Q-ball may be correct in that any approach at PI would have brought the Americans into the war.
Let me go back and re-iterate. There is no doubt Japan was going to declare war on the US. Roosevelt was not going to get an option. He wanted to be involved in Europe but had very liitle public support. Had Hitler not been stupid enough to declare war on the US, Rossevelt would have had a public focused upon defeating Japan and an even stronger resistance to Europe (why get in a war in Europe when you are already attacked in the Pacific).
In looking at political solutions in the Pacific,
1) Rule out the suprise attack factor, as it was not the Japanese plan, if was an accident (fatal at that and one could argue that the attack plan timeline was too precise for the state of communications of the era). But now you don't have the "revenge" motivator (which BTW still prevades a lot of Americans today).
2) Hitler doesn't declare war so the US is fighting only in the Pacific (in it's unprepared state).
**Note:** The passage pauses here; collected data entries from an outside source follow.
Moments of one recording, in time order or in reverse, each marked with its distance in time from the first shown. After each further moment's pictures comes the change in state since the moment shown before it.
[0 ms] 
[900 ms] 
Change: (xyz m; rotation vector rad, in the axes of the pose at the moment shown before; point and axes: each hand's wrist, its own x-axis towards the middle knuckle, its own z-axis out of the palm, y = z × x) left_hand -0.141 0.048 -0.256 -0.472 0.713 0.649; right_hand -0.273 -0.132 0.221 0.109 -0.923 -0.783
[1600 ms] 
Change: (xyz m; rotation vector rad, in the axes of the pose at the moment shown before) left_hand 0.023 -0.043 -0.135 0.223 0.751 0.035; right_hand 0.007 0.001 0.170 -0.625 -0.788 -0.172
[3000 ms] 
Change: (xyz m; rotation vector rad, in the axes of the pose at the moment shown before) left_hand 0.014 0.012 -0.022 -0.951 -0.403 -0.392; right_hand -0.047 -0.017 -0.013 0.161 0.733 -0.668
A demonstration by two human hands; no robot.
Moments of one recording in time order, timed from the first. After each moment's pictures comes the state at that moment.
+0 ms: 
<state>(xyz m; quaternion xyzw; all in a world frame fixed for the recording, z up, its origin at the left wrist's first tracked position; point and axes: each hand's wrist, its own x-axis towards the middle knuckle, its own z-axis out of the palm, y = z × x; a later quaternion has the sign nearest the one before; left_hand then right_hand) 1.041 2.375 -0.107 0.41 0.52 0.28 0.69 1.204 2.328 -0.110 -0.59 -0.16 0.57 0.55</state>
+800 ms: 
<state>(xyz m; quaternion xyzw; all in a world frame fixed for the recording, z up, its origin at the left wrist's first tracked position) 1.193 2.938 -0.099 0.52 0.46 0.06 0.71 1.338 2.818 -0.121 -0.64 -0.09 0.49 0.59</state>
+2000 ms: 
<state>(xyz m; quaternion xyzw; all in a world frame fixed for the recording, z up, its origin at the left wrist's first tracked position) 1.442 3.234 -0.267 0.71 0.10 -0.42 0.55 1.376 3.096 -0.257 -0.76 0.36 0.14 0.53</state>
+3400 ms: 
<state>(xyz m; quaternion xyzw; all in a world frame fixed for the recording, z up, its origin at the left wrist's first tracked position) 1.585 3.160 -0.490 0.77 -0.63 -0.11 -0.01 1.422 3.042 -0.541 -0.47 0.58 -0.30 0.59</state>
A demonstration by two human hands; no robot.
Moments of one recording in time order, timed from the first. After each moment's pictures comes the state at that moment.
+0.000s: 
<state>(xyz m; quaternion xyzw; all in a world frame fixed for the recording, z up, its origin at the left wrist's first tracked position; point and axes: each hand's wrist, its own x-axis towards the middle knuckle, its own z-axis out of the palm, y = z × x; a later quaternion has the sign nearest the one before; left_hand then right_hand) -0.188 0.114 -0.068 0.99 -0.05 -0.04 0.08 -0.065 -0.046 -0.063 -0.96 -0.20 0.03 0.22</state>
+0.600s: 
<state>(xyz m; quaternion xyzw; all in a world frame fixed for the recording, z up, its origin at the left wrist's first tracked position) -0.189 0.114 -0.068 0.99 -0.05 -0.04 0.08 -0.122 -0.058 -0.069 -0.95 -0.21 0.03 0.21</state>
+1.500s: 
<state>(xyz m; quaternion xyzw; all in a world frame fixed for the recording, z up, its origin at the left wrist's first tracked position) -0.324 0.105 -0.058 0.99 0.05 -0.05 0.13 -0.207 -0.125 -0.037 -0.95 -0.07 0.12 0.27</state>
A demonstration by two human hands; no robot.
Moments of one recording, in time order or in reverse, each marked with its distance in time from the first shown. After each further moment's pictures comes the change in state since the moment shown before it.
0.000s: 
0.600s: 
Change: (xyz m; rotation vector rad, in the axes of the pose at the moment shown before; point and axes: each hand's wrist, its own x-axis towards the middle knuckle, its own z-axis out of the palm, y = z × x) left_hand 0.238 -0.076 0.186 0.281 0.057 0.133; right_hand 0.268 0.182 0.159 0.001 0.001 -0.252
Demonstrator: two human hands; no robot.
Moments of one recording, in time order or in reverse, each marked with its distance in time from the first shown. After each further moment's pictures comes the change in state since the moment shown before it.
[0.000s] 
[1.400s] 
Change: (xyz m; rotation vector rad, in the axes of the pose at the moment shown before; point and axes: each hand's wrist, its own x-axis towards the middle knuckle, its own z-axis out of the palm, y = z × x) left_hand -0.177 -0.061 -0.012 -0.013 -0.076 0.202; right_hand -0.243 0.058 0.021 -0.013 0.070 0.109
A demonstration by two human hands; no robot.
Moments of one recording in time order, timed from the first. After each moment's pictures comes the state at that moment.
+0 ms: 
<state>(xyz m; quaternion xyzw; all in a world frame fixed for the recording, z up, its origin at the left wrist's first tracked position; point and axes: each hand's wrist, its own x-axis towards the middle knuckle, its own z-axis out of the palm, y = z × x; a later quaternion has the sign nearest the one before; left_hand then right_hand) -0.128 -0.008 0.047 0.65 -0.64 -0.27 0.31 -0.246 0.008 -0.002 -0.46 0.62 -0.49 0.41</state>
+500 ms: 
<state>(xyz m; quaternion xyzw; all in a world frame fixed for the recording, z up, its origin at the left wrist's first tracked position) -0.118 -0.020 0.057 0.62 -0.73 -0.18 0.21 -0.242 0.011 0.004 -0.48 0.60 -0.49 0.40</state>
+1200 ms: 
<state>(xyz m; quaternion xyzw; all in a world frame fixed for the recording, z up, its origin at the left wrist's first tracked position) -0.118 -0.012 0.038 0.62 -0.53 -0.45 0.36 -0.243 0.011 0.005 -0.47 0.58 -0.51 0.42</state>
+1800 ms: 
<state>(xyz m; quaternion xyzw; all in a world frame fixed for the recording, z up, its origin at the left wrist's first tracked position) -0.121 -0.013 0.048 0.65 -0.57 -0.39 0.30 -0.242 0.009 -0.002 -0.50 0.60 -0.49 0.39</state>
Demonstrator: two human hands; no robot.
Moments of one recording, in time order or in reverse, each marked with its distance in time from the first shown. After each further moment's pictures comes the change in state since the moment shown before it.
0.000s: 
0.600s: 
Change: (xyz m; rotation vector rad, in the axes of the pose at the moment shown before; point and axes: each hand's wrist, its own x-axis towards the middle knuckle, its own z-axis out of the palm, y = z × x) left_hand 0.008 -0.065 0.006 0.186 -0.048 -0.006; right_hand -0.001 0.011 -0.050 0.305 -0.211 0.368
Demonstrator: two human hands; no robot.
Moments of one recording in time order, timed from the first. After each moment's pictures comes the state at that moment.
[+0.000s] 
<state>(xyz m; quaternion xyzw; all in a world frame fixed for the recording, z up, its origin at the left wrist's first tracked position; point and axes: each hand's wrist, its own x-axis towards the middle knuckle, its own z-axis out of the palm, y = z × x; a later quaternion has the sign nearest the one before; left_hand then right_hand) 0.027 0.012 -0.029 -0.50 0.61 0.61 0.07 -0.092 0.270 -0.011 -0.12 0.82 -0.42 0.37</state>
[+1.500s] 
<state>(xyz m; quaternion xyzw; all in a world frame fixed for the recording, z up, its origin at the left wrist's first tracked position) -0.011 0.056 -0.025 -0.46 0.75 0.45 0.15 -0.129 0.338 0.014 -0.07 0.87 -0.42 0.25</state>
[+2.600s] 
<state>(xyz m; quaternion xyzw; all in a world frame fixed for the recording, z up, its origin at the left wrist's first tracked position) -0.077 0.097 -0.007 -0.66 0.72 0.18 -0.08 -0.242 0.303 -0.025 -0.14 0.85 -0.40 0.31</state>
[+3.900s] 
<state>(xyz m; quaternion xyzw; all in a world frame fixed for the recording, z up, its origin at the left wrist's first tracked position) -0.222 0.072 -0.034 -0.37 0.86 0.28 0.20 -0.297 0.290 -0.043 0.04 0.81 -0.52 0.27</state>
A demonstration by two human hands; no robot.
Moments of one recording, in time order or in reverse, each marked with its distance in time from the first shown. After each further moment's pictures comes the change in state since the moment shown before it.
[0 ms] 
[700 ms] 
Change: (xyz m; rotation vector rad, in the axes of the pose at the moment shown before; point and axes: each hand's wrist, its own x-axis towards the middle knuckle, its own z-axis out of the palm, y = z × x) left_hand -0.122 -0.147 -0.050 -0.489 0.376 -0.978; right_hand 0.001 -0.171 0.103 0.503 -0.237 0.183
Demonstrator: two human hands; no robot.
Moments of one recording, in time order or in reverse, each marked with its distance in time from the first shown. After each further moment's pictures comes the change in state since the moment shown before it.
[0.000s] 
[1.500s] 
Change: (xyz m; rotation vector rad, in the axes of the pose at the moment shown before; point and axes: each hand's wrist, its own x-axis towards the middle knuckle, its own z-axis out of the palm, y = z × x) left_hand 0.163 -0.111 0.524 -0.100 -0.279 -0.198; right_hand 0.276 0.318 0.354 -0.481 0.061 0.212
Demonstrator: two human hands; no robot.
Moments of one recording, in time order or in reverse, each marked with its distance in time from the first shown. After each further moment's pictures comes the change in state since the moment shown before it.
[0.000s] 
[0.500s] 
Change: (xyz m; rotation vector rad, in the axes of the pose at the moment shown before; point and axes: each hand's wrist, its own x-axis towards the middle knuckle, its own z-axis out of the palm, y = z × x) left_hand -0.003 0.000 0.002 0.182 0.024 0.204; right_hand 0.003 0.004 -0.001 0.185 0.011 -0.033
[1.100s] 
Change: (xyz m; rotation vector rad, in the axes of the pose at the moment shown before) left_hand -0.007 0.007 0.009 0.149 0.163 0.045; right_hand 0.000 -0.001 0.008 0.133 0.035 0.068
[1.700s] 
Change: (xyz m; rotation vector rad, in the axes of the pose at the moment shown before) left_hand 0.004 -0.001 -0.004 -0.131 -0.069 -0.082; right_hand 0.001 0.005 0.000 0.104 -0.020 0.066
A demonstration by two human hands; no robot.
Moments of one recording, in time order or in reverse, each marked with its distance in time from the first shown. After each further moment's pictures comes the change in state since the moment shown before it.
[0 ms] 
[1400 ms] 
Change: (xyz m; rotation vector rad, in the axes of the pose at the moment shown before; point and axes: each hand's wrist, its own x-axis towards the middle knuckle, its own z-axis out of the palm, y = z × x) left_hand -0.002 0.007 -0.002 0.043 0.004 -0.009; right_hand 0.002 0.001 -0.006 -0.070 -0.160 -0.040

Are there scenarios where the Japanese can win a political victory thru war? Would the US public feel passionate enough about the Phillipines to tolerate 2yrs of war, with no real success (or can the US get success in 2 years?) Would any European country have demanded a continued war in by the end of 1942 or would they have at least entertained a peace. The Japanese were not in India and given the trouble England had controlling India would probably have welcomed some assurances (believable or not) that Japan would leave India in their hands. Churchill was very pro keeping India as a colony.
Would the US have actually followed War Plan Orange? Which may have been fatal.
I believe these are plausible scenarios (and others), given the political environment of the time.